:: PROBLEM TO WORK ON ::
Work out how many lines of the material contain the string "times". Respond with the number only.

:: RECORDED INFORMATION ::
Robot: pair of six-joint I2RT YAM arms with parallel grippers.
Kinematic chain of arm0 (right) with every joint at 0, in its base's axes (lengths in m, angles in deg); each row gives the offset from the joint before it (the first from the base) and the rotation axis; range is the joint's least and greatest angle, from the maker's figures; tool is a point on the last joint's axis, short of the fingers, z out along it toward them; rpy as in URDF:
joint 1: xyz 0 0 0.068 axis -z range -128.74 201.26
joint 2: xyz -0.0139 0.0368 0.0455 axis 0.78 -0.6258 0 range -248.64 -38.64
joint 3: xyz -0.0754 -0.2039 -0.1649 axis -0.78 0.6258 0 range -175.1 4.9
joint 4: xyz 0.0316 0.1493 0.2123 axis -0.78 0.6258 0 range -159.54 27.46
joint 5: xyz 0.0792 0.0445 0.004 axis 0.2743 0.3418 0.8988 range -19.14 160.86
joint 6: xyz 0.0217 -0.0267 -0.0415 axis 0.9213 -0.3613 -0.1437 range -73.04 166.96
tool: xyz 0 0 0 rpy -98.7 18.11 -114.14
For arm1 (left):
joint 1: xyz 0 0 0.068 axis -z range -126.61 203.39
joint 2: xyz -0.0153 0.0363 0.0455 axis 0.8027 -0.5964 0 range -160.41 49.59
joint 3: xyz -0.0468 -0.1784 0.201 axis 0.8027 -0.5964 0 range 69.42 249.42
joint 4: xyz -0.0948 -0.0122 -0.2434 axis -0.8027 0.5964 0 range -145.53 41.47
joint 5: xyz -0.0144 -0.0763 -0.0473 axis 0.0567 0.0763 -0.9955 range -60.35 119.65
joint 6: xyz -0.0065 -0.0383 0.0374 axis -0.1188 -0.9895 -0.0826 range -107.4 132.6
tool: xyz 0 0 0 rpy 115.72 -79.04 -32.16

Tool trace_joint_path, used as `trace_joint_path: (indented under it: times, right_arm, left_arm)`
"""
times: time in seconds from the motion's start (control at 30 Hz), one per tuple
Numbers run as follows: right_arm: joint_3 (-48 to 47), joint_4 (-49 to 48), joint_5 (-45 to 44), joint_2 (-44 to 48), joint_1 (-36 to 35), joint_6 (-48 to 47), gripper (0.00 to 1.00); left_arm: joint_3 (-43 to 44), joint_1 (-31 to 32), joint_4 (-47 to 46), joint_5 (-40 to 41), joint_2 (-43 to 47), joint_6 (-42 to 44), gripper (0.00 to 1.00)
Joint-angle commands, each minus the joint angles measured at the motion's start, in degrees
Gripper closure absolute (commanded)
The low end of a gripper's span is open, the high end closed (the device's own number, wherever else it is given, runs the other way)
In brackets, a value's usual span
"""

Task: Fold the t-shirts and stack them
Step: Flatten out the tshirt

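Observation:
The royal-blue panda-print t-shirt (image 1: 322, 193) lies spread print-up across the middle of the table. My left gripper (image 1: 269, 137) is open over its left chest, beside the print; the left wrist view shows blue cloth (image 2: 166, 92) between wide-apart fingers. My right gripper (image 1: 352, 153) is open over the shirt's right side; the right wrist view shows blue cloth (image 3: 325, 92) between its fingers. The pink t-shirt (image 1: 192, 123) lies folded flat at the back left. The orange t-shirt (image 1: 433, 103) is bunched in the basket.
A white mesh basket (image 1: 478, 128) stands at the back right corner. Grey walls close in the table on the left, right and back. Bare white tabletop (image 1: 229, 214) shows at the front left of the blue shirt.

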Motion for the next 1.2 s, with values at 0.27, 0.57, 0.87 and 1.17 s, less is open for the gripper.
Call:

:: SOLUTION FOR THIS PROBLEM ::
2